**PROBLEM**
Quote the listing below word for word, stopping after the line that contains "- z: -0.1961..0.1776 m".

BEGIN

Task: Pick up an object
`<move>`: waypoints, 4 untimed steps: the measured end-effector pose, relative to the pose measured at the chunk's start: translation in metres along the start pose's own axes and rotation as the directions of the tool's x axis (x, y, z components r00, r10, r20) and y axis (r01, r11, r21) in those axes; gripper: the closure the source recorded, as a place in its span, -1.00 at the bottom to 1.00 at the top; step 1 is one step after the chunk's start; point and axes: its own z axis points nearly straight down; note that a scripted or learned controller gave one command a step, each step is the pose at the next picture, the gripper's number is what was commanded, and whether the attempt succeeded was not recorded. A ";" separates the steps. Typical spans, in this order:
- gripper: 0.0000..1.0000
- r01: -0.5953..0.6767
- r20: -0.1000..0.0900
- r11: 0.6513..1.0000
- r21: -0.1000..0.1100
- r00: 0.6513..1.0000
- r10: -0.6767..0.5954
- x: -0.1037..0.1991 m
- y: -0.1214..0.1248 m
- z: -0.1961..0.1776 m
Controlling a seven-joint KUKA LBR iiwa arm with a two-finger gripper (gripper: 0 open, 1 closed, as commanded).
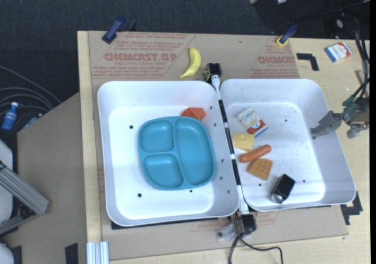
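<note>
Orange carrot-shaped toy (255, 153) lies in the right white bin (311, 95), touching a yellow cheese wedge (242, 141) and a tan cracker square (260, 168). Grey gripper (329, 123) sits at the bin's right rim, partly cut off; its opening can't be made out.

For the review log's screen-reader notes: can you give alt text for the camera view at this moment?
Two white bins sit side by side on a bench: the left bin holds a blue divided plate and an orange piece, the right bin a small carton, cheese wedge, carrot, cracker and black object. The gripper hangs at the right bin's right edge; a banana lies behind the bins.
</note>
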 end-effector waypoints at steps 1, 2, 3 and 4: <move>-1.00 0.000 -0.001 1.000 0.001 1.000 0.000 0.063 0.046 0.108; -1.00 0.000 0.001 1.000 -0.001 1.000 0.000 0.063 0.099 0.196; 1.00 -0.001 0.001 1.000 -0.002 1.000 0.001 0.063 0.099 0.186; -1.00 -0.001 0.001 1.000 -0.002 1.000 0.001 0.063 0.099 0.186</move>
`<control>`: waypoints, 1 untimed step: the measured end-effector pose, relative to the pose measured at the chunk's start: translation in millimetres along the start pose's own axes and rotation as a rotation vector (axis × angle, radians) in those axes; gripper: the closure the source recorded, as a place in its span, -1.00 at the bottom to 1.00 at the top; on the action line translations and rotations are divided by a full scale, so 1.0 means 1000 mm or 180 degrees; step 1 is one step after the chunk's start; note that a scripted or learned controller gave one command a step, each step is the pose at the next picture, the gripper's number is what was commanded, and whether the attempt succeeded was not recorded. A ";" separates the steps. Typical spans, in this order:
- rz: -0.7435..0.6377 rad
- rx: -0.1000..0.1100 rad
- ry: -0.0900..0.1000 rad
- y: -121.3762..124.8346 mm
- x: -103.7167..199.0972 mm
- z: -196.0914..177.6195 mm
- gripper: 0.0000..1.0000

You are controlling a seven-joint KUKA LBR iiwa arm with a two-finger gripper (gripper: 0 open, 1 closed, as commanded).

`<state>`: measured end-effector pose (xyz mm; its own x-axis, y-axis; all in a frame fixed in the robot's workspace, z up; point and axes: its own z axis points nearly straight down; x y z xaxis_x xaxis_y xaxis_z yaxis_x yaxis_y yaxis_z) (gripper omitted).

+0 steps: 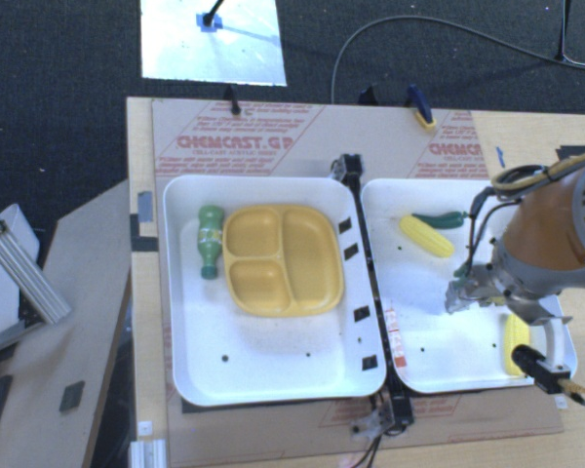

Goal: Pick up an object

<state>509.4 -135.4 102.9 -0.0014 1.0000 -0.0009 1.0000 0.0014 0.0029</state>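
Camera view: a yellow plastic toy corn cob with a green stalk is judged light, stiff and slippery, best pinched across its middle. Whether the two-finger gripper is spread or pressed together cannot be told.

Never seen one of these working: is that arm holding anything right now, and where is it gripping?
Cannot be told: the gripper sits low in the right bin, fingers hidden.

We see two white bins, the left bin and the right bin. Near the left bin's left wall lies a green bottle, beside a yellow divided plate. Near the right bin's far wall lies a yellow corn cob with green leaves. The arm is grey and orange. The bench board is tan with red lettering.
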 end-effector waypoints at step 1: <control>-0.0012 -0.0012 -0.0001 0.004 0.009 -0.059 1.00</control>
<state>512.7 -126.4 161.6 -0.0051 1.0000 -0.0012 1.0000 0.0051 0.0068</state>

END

**WRITTEN RESPONSE**
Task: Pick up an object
`<move>`: waypoints, 4 untimed steps: the measured end-effector pose, relative to the pose measured at the chunk's start: translation in metres along the start pose's own axes and rotation as the directions of the tool's x axis (x, y, z components r00, r10, r20) and y axis (r01, r11, r21) in those axes; gripper: the closure the source recorded, as a place in its span, -1.00 at the bottom to 1.00 at the top; step 1 is one step after the chunk's start; point and axes: its own z axis points nearly straight down; note that a scripted or learned controller gave one command a step, each step is the pose at the next picture, the gripper's number is what was commanded, and whether the attempt succeeded was not recorded. A ";" separates the steps. Typical spans, in this order:
- gripper: 0.0000..1.0000
- r01: -0.5953..0.6767
- r20: -0.1000..0.0900
- r11: 0.6513..1.0000
- r21: -0.1000..0.1100
- r00: 0.6513..1.0000
- r10: -0.6767..0.5954
- x: -0.1037..0.1991 m
- y: -0.1214..0.1248 m
- z: -0.1961..0.1776 m

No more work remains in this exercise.